WHAT NEEDS TO BE DONE: Go through the data and copy each line where the string "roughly" appears.
(DATA FOR THE TASK begins)
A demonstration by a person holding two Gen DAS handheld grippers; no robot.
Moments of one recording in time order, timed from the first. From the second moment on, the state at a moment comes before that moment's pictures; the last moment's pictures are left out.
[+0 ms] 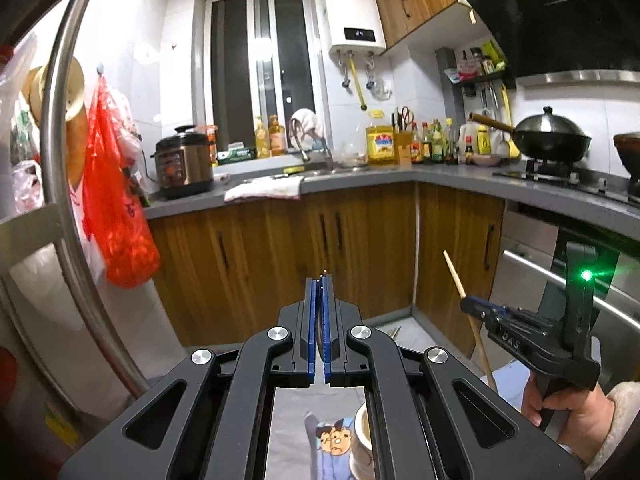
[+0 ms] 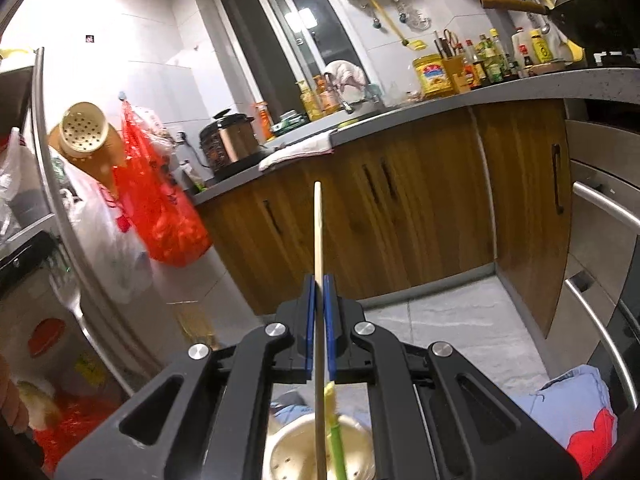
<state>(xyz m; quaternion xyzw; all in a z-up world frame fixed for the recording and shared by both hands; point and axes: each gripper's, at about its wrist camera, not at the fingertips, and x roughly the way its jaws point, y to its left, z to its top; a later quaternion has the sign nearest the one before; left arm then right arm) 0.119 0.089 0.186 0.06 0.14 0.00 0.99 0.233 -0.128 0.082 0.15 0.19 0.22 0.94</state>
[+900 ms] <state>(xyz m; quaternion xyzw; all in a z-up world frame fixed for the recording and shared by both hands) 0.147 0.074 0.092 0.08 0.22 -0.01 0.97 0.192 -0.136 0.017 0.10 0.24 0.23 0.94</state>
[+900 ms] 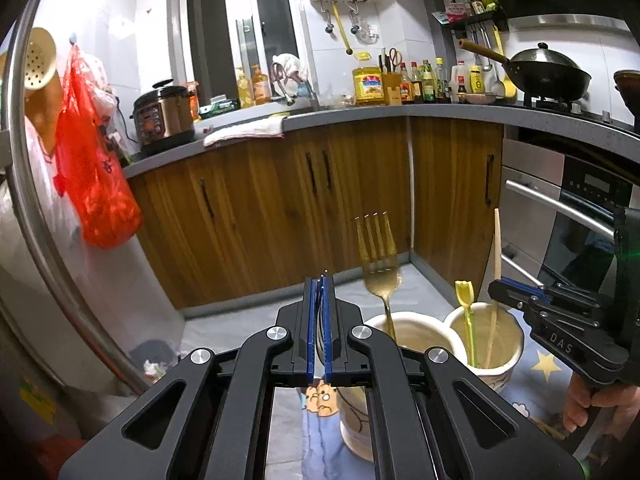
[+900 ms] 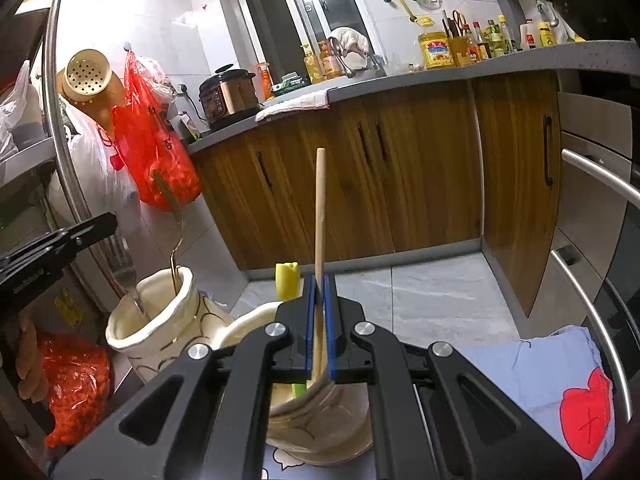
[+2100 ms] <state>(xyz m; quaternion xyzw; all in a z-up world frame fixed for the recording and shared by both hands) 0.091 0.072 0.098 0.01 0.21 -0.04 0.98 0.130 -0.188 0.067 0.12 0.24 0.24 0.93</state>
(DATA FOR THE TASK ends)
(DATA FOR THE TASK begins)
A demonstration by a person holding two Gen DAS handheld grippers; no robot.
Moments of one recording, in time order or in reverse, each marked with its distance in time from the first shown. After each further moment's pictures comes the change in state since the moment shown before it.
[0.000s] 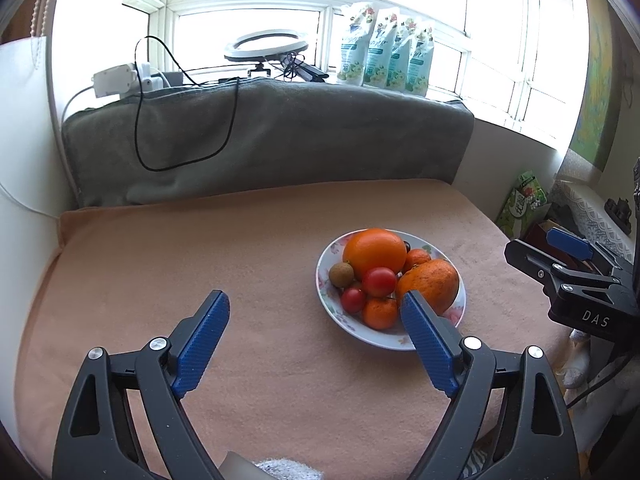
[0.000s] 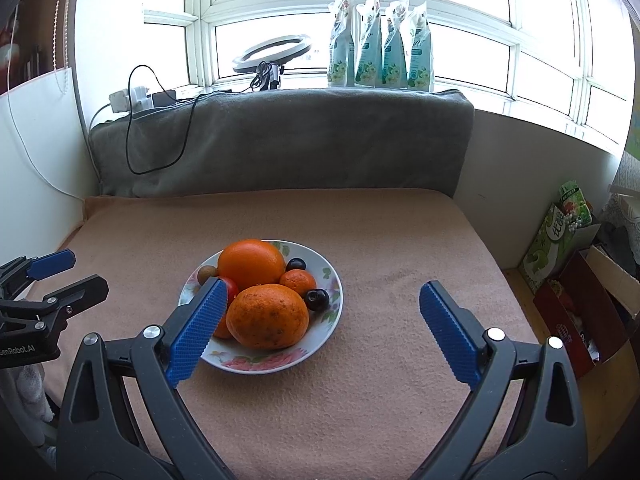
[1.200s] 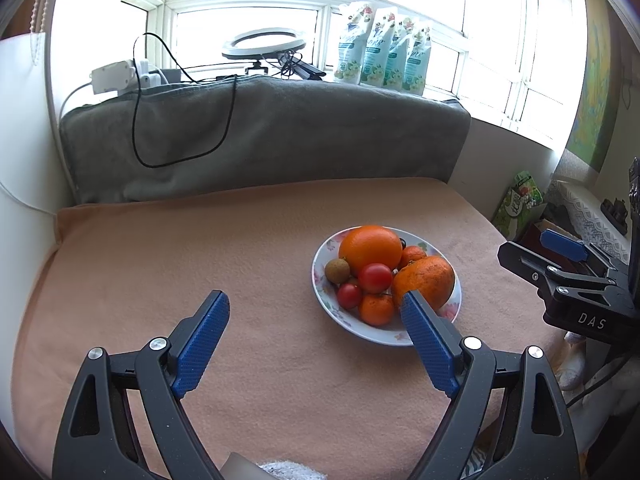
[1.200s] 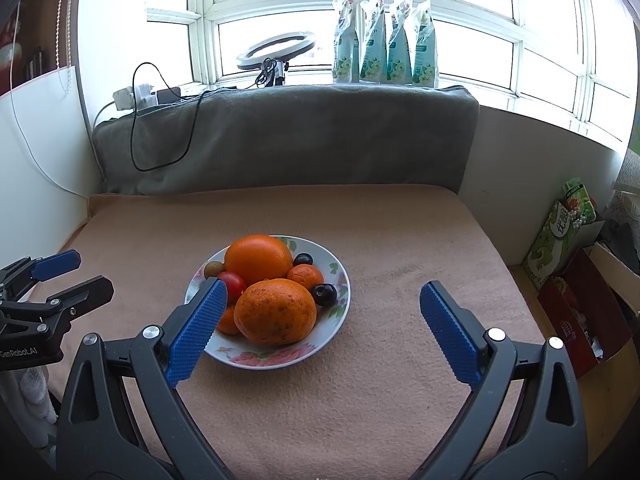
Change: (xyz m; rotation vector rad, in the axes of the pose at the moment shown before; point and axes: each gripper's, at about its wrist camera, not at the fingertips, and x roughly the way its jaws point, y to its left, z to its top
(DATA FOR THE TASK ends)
ANSWER BOX:
<state>(xyz m; quaternion xyzw; all in a z-up world frame fixed for the recording and shared by both hands; point and axes: each gripper's, at about its wrist camera, not at the fingertips, and x roughly the way its jaws point, y to its left, z to its top; a later quaternion has the sign nearest the one before; left arm then right arm) 0.119 0.089 0.186 0.06 0.14 0.00 0.99 0.233 -0.128 0.082 0.15 0.19 0.22 0.94</state>
Change: (xyz m; rotation vector rad, in the axes of the pose at the moment shown before; point and axes: each gripper's, at about its wrist camera, not at the fingertips, and x roughly the way its jaws point, y to its left, z to its top

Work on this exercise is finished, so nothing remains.